1. Para nós, cristãos, os pobres não são apenas destinatários da pastoral. Eles estão, desde logo e antes de mais, no centro da Igreja.
Não fazemos parte somente de uma Igreja para os pobres, mas de uma Igreja de pobres e com os pobres.
Importa não esquecer que, como recorda Louis Châtellier, o Cristianismo é, verdadeiramente, uma «religião dos pobres».
Pobre foi o seu fundador. Com efeito, Jesus, que nasceu num estábulo, não tinha, muitas vezes, «onde reclinar a cabeça» (Mt 8, 20).
O seu Evangelho — recorda o cardeal Schönborn — «foi feito sobretudo para os pequenos e para os pobres».
E, no seu código de felicidade, começou por declarar felizes os pobres que o são no seu íntimo (cf. Mt 5, 3).

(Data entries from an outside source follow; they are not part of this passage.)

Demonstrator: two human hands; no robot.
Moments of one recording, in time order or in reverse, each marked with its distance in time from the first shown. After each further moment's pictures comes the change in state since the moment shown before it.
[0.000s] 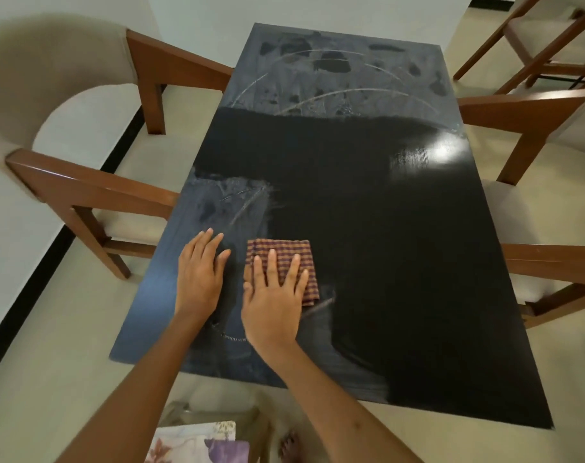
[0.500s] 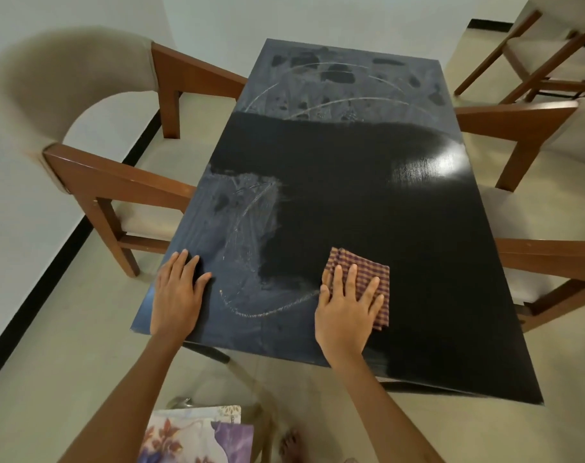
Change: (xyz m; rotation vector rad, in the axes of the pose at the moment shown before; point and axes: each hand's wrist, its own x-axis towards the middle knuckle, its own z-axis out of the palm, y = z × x) left_hand -0.067 -0.045 -0.031 0.208 -0.027 -0.088; right_hand -0.053 0.086 -0.017 -0.018 0.036 0.326
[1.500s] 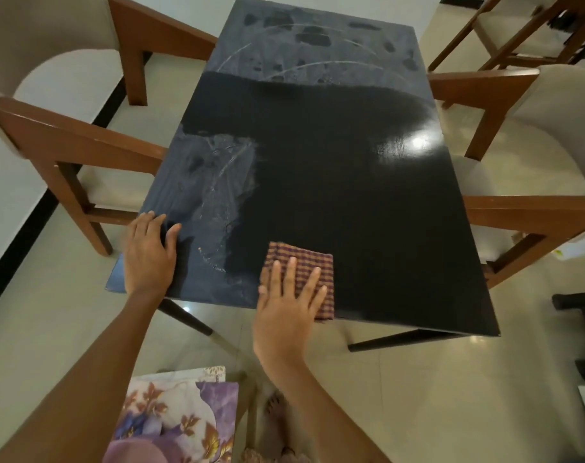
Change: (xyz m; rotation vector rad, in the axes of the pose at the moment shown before) left_hand -0.006 0.005 -0.006 -0.095 0.176 -0.022; right_hand -0.093 -0.030 0.035 0.024 0.134 -0.131
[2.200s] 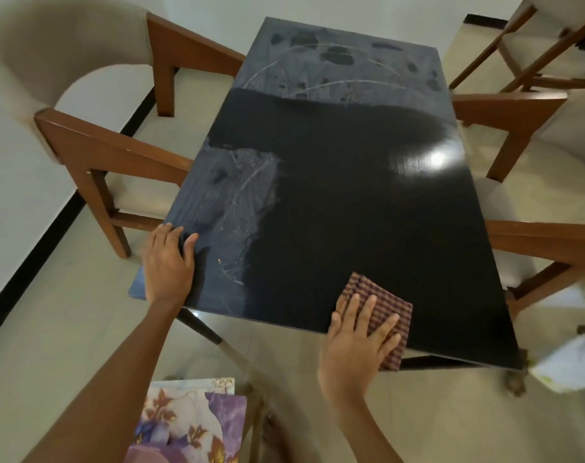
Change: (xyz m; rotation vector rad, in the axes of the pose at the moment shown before) left_hand -0.001 -0.001 -0.002 -0.008 0.021 -0.086; right_hand -0.002 0.072 -0.003 -0.055 -0.020 0.226
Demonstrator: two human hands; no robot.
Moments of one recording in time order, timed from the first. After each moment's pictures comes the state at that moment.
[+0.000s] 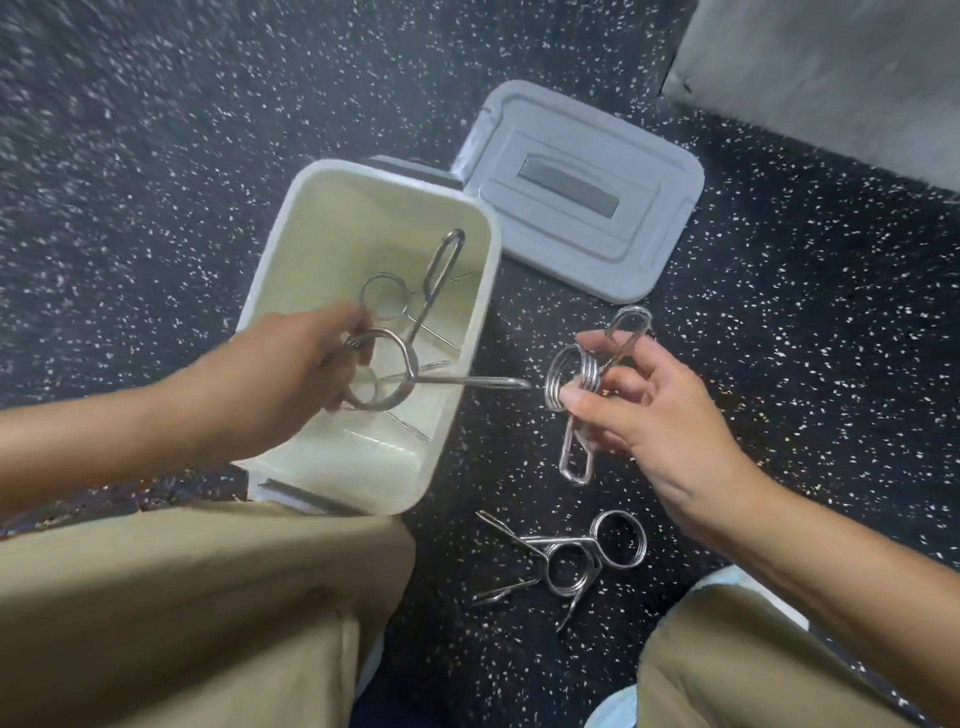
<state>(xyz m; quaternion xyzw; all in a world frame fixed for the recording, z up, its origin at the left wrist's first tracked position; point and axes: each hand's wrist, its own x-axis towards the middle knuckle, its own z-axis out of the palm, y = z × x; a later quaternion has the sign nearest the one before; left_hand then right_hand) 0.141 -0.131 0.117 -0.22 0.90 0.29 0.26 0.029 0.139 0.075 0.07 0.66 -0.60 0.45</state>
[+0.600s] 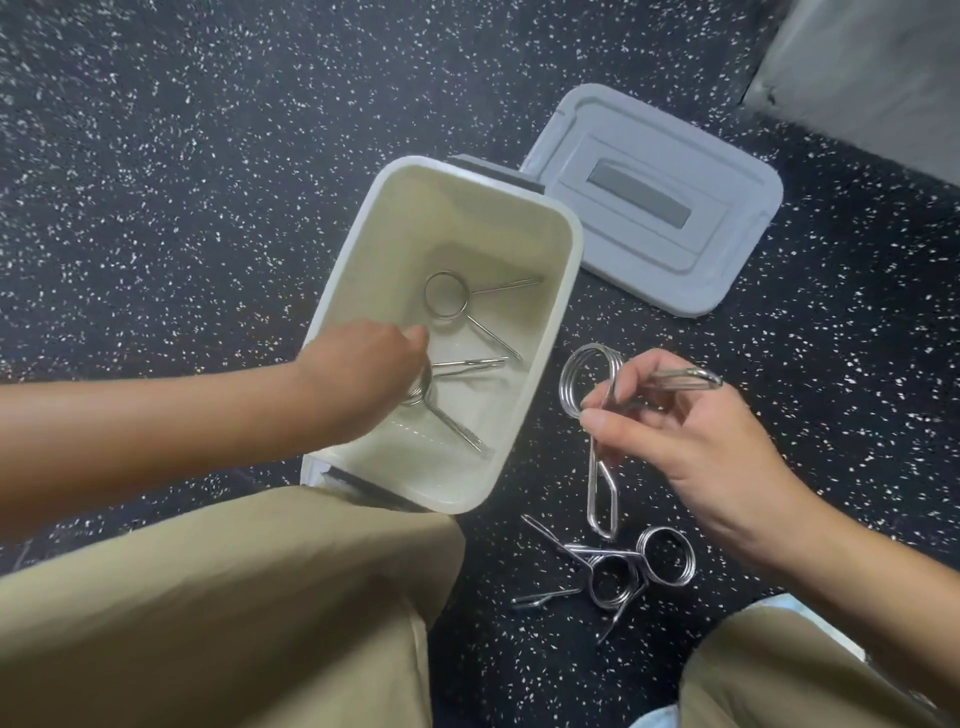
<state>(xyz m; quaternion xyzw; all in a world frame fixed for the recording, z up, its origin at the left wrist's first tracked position) 0.140 -0.142 0.073 -0.07 0.92 -0.10 0.38 0.044 0.109 0.093 -0.02 0.63 -0.62 0.47</state>
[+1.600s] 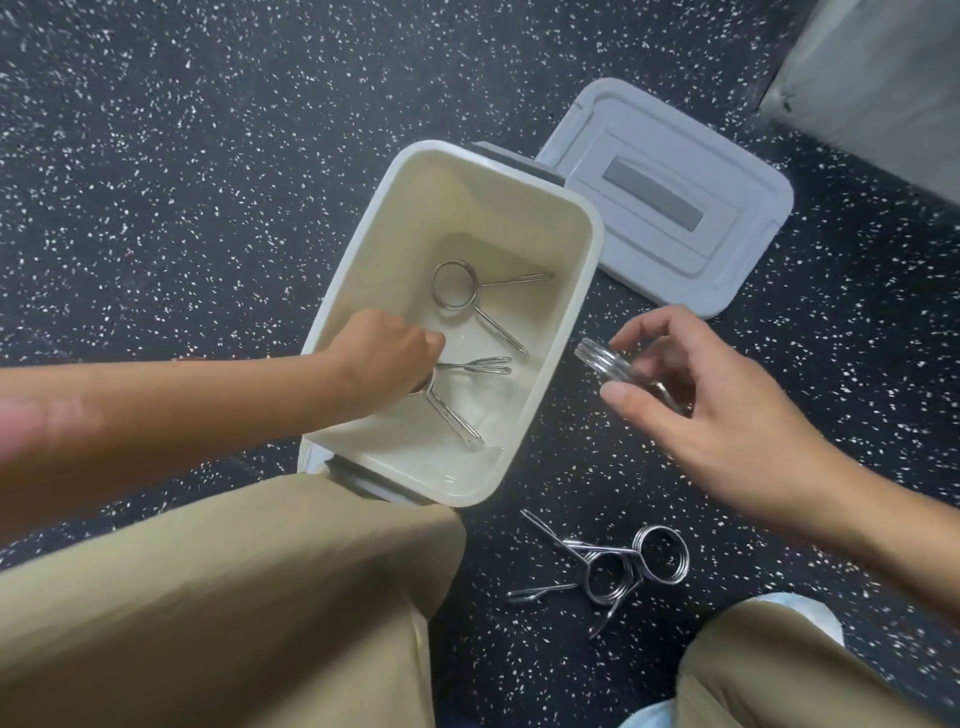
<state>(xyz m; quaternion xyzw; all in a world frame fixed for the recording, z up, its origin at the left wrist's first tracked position) 0.151 -0.157 0.013 0.04 0.92 -0.18 0.33 0.022 0.101 0.104 -0.28 0.81 -0.34 0.39</state>
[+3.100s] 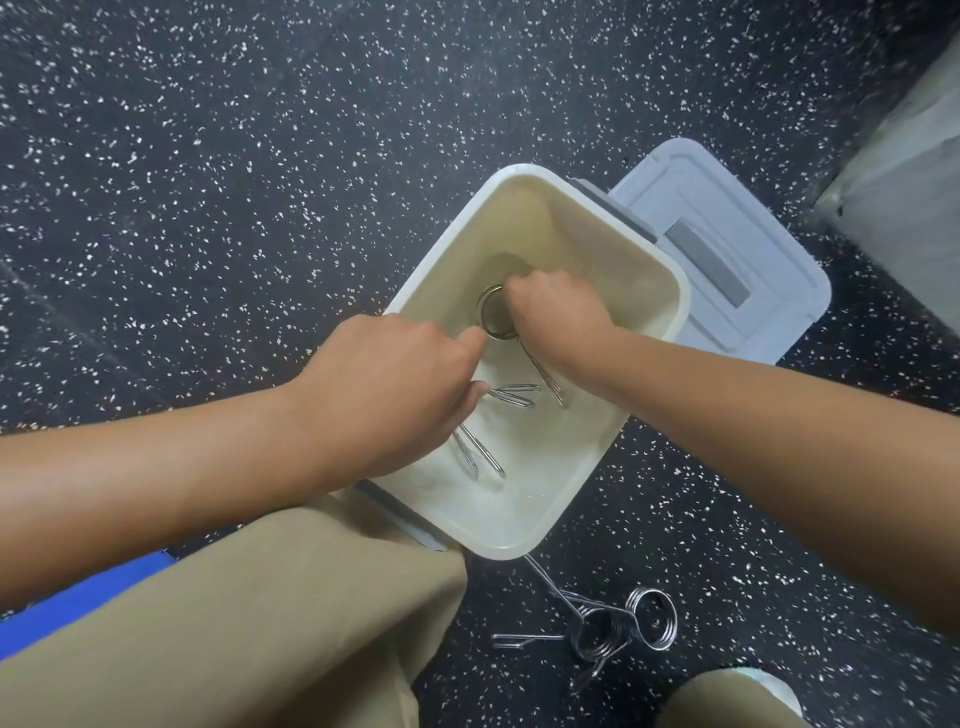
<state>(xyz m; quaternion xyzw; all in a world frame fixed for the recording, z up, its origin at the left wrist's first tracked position) 0.181 -0.169 0.077 -0.11 0.98 0.06 0.14 0.012 -0.104 0.001 -0.57 0.78 0.14 0.21</state>
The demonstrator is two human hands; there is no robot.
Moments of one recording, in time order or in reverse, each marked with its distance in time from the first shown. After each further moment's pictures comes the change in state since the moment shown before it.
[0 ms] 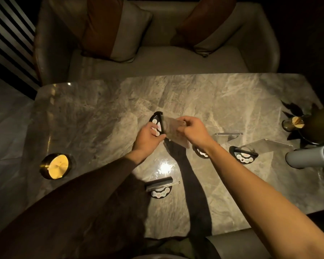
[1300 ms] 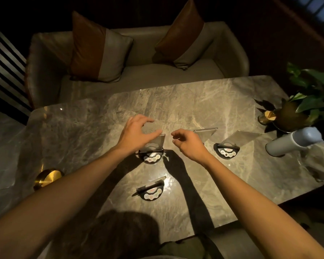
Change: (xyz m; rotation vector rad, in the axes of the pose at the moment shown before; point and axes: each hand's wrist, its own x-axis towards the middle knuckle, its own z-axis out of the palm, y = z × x) left_hand -0.048 0.082 -0.034 0.482 -0.055 0.530; right_hand -0.058 0.035 -0.032 -0.207 0.043 -0.117
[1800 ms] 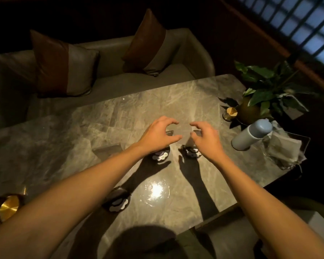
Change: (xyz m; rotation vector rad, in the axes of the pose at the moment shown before) left_hand 0.044 0.164 0.126 -0.012 -0.215 0.290; right_hand -0.050 0.092 -0.154 -0.158 0.418 -0.048
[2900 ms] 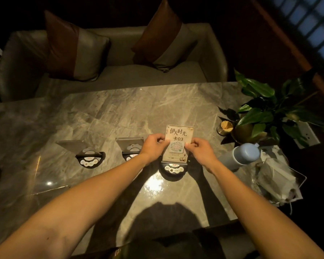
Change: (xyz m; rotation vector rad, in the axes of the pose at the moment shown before) left_hand 0.067 0.027 0.132 -0.423 0.164 -0.612; right_hand 0.071 0.128 -0.039 0.311 -0.400 0.326
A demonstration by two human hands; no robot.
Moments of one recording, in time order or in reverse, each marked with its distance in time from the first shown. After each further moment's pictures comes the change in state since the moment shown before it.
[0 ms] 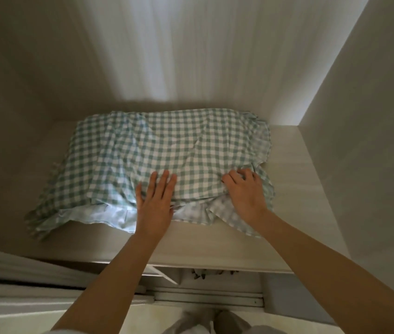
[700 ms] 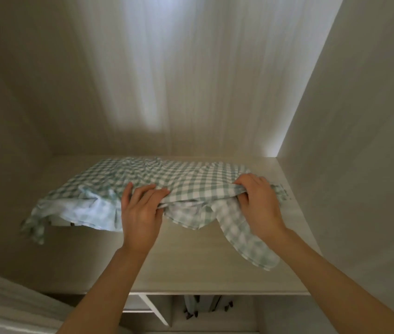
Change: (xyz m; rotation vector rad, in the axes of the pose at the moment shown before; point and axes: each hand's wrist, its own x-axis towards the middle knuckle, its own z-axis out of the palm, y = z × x) left_hand 0.005 0.003 -0.091 -0.343 0.618 0.125; right_hand -0.015 -0.008 -0.129 0.421 0.188 0.222
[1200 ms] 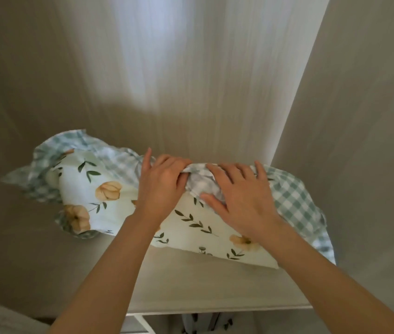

Os pobres estiveram sempre entre os predilectos de Jesus. A Igreja, enquanto novo corpo de Cristo, era constituída, nos seus inícios, por pobres de facto (cf. Tgo 2, 5) ou por pessoas que se faziam voluntariamente pobres (cf. Act 4, 32-5, 11).
Joseph Ratzinger percebeu muito bem esta identificação de Deus com a pobreza quando escreveu: «A pobreza é a autêntica aparição divina da verdade».
Jesus, na pauta que nos dá para o juízo final, assevera: «Tudo o que fizerdes ao mais pequenino dos Meus irmãos, é a Mim que o fazeis» (Mt 25, 40).
Não admira, portanto, que S. Francisco tratasse a pobreza por senhora e Bossuet chamasse aos pobres senhores.
2. A Igreja tem uma obra assistencial muito difundida.
Não basta, porém, tal obra assistencial, por muito meritória que seja. É fundamental que, no espírito de Jesus, porfie, em todos os seus gestos, por uma opção preferencial pelos pobres.
Essa opção levá-la-á a pugnar pela erradicação da injustiça que, arbitrariamente, atribui tudo a alguns e condena outros a pouco ou quase nada.
Erguer a voz é determinante. Tomar partido é decisivo, embora traga custos. É que o poder, que gosta de distribuir sobras, não admite ser interpelado.
É missão da Igreja ser a voz dos sem voz, urgindo uma mais equânime repartição dos recursos.
De facto, não há volta a dar: para que os pobres fiquem menos pobres é preciso que os ricos fiquem menos ricos.
3. Acresce, por outro lado, ter presente a importância do gesto e a dinâmica do sinal.
Os preferidos de Jesus têm de ser os preferidos da Igreja de Jesus. Cristo era para todos, mas privilegiava a companhia dos pobres, dos simples e dos pequenos.
Foi, aliás, em conformidade com este espírito que S. Gregório Magno revelou, no século VI, uma preocupação social que atingia o escrúpulo.
Fazia questão de ter uma lista dos pobres de Roma, enviando-lhes alimento e outras provisões.
Mas o mais tocante é, sem dúvida, saber que, todos os dias, doze pobres da cidade comiam à sua mesa, à mesa do Papa!
Um século mais tarde, um bispo de Alexandria espantou toda a gente com uma pergunta que fez à chegada: «Quantos são aqui os meus senhores?»
Como ninguém percebera o alcance, ele descodificou: «Quero saber quantos pobres temos. Eles são os meus senhores, pois representam na terra Nosso Senhor Jesus Cristo (cf. Mt 25, 34-46). Dependerá deles que eu venha a entrar no Seu reino».
Fizeram o apuramento. Havia 7500 pobres, que ficaram a receber, todos os dias, uma boa esmola!
Toda a razão tem, assim, S. Gregório: «Quanto mais se desce ao encontro das fragilidades dos pobres, mais se sobe ao cume das virtudes».
4. Não esqueçamos jamais o pobre. É imperioso estar com ele para estar em Cristo. Se Ele nos enriqueceu com a Sua pobreza (cf. 2Cor 8, 9), amemos o Senhor no Sacramento do Pobre (sacramentum Pauperis).
Deus está vivo nos pobres, nos esquecidos, nos explorados, nas vítimas da injustiça.
É preciso descer as escadas. É urgente viver a vida das pessoas. É imperioso estar onde está Deus. E alguém pode negar que Deus (também) está na rua?
Deus emerge dos escombros desta sociedade que clama por justiça. É aí que, como observou Fernando Urbina, podemos acolher «a grande voz silenciosa de Deus, esse rumor imenso de que fala S. João da Cruz».
Muitas vezes, é preciso sujar as mãos para manter limpo o coração.